Johnson's version is of a rude police officer telling the two to "get the f... on the sidewalk," driving off, backing up – "screeching" – and nearly hitting the two when they stayed in the street, then reaching out and grabbing Brown by the shirt, leading to a fierce tug-of-war struggle between two angry, cursing males as Johnson stood in shock, watching. And then, Johnson said, Wilson fired his gun, he and Brown ran, and Wilson followed, shooting and ultimately killing Brown as Brown seemed to try to surrender.
Who was telling the truth? Reading the transcripts, I've found both accounts entirely credible. Certainly, though, each had a vested interest in the outcome of the grand jury's deliberation – Wilson, personally, more than Johnson – and each had plenty of time to fashion their account. And they had plenty of opportunity to get expert help in fashioning it.

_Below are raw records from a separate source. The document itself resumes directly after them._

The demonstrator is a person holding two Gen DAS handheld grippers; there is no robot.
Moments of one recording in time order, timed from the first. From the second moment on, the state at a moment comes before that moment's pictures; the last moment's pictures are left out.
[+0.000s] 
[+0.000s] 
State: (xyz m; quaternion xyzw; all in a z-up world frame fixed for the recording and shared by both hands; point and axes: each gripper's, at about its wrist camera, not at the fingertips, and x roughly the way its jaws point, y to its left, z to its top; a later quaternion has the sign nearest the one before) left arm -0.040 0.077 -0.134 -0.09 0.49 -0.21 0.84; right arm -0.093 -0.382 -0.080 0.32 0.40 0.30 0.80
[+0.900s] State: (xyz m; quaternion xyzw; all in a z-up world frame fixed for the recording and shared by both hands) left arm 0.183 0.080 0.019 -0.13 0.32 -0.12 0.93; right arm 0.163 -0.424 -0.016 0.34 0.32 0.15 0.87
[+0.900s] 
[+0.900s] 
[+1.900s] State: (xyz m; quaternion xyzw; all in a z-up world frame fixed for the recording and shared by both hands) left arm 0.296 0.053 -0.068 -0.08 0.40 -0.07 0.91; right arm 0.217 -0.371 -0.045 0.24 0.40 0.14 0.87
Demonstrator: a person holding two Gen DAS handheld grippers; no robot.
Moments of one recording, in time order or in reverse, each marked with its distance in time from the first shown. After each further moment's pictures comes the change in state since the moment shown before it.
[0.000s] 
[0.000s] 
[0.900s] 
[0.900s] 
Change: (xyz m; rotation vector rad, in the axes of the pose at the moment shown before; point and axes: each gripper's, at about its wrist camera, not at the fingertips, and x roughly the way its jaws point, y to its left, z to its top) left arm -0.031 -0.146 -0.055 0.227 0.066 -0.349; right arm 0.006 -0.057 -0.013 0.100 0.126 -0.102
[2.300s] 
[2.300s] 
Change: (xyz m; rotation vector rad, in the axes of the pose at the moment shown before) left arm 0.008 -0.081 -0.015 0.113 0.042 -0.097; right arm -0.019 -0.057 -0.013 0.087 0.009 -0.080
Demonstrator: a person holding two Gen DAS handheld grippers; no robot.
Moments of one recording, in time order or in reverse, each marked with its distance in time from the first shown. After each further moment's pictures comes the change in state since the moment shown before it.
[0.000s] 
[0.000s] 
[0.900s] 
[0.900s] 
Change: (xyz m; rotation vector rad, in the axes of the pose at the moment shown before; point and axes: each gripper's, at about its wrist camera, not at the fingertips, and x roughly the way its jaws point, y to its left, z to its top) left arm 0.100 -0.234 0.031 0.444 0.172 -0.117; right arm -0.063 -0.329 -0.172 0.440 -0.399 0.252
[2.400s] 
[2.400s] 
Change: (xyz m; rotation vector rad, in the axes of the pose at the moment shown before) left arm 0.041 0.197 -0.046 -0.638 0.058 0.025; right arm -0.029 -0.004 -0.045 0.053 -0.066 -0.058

But given the stress each was under during that event, it seems just as likely that each told the story as he remembered it. Or that each embellished it a bit, or smoothed it off a bit. In the end, whom do we believe – and why? For many of us, our own race will have an influence, subconsciously or not.
One bit of potential good could come out of Michael Brown's death. Governor Jay Nixon has appointed a citizen's commission, not to review the killing but to conduct "a thorough, wide-ranging and unflinching study of the social and economic conditions that impede progress, equality, and safety in the St. Louis region."
Commission members will look into police-community relations, race relations, the court system, disparities in "education, economic opportunity, health care, housing, transportation, child care, business ownership, and family and community stability," and other areas.
That's a gratifying recognition of the seriousness and the depth of long-standing problems this country still hasn't dealt with satisfactorily – in Ferguson, in Rochester, and elsewhere.
It is simply a fact that many authorities, including police officers, treat African Americans differently than whites. But those "authorities" reflect a national divide. Because we don't really know one another and don't understand one another, many white Americans have reacted differently than blacks to the Ferguson shooting and the grand jury decision. We have reacted differently to the protests and the rage and violence that followed the grand jury's decision.
And we react differently to the impact of poverty and the needs of the poor, especially when they are people of color.
African-American writer and feminist Bell Hooks wrote about "the intense anger felt by black people who experienced repeated instances of everyday racism," Kevin Cokley noted in the American Prospect last week. It is "critically important," Cokley wrote, "to try to understand the depths of hopelessness felt by some individuals that would lead to such violent protests."
Hopelessness, the despair and numbness of not seeing a path upward, leaves a mark. In his provocative last book, "Where Do We Go From Here: Chaos or Community?" Martin Luther King Jr. warned of the consequences if the country didn't deal with the racism, poverty, inferior education, and myriad other problems facing black Americans.
Pointing to the nation's enthusiasm for space exploration, King wrote: "No such fervor or exhilaration attends the war on poverty. There is impatience with its problems, indifference toward its progress, and hostility toward its errors."
The citizens of Ferguson are beginning to investigate a crisis in their community, of which Michael Brown's death is simply a part. But what about the rest of us? The comments lashing out at Lovely Warren don't give me much hope.